DESCRIPTION OF THE TASK:
In the entries below, the lines from the one with "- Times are" through the one with "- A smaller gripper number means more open" are to be copied exactly; both ends count.

ENTRIES SHOWN:
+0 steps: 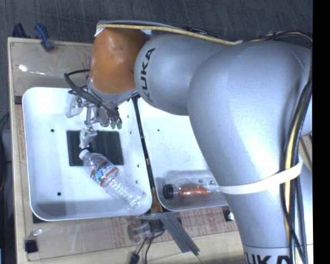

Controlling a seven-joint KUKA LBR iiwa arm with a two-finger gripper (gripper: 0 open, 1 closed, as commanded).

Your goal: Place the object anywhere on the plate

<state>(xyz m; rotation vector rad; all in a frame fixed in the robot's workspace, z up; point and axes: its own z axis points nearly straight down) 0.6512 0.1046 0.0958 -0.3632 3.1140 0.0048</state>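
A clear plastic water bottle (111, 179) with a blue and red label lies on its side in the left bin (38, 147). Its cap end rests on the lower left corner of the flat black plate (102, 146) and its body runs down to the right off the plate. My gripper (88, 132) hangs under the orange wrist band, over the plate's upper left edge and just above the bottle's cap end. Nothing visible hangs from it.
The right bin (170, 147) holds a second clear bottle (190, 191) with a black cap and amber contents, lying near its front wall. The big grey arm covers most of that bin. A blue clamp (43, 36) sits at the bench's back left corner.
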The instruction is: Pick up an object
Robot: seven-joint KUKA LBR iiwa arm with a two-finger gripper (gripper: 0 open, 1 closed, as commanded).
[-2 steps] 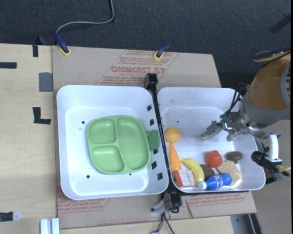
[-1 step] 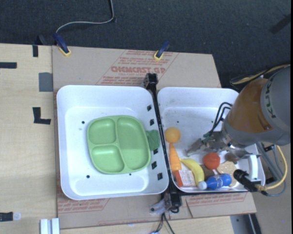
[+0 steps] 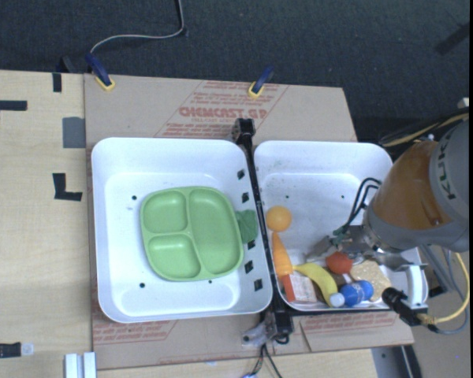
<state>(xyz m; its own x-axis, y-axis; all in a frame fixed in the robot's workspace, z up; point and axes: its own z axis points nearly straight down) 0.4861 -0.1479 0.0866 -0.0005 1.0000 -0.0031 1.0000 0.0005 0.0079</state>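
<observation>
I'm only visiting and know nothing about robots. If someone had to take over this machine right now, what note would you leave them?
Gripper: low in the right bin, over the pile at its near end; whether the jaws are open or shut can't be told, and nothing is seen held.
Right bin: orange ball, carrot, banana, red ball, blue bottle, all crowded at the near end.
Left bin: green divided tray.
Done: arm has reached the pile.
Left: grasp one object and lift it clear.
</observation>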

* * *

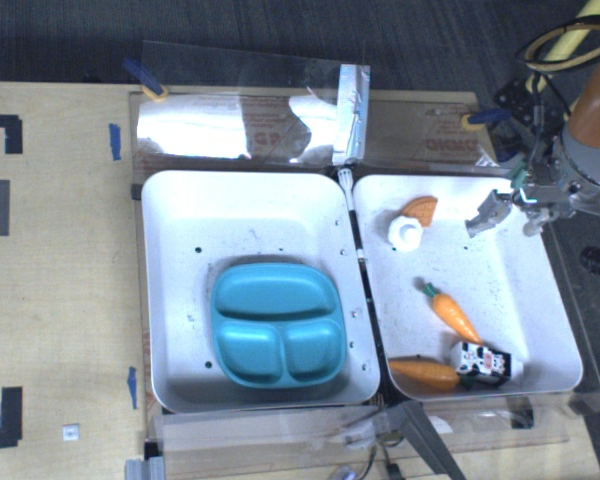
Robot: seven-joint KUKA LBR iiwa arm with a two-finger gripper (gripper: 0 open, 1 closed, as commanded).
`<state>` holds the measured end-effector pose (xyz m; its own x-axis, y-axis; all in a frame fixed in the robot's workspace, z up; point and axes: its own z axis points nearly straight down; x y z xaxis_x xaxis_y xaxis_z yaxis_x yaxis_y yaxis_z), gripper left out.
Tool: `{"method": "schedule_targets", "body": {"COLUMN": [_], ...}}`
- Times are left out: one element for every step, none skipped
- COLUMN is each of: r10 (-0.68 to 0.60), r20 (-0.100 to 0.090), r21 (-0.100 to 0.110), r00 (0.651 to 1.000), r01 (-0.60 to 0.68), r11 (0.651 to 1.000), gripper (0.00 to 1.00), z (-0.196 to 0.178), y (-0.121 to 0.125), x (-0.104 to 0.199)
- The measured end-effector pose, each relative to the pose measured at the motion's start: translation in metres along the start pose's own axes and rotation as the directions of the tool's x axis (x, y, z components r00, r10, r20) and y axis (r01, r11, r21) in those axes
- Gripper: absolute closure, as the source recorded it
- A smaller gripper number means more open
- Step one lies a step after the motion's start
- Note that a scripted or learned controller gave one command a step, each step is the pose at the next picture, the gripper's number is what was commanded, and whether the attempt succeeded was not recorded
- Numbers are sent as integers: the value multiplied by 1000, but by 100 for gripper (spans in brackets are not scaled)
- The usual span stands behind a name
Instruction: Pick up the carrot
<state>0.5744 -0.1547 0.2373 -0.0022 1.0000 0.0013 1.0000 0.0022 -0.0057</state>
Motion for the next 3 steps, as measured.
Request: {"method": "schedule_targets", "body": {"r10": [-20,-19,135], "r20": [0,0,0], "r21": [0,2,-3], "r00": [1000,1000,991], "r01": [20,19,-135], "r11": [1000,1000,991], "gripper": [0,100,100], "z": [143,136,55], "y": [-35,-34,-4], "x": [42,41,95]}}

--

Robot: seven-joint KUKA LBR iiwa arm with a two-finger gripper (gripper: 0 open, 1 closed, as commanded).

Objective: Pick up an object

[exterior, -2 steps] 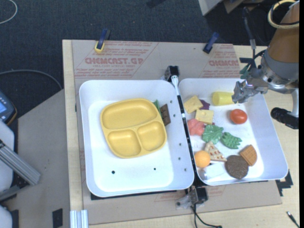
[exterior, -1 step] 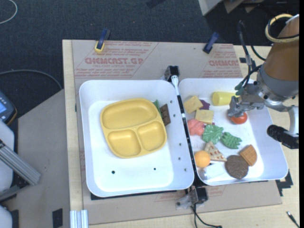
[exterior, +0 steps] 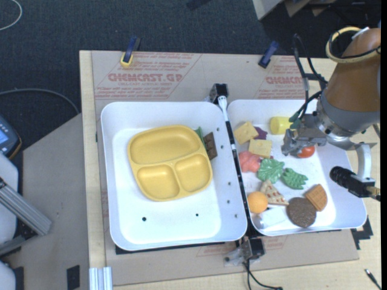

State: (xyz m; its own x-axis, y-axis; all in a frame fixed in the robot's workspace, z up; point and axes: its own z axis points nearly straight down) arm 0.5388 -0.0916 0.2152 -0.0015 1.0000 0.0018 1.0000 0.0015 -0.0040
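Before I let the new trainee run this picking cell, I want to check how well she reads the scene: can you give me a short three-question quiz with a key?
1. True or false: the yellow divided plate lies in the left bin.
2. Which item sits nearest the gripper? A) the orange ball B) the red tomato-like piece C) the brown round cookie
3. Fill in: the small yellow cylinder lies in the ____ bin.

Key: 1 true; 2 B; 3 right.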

TASK RESPONSE:
- Times are left out: one element for every step, none skipped
- COLUMN is each of: r10 (-0.68 to 0.60), r20 (-0.100 to 0.090), r21 (-0.100 to 0.110), r00 (0.651 to 1.000), r01 (-0.60 to 0.68), r11 (0.651 to 1.000), gripper (0.00 to 1.00), z (-0.196 to 0.178), y (-0.121 to 0.125), x (-0.104 to 0.199)
- The measured end-effector pose, each relative to the pose measured at the motion's start: translation in metres along the start pose's own axes and rotation as the directions of the tool's x axis (x, y, z components r00, r10, r20) and y axis (r01, r11, r21) in those axes
- Gripper: absolute closure, as the source recorded it
- A smaller gripper number means more open

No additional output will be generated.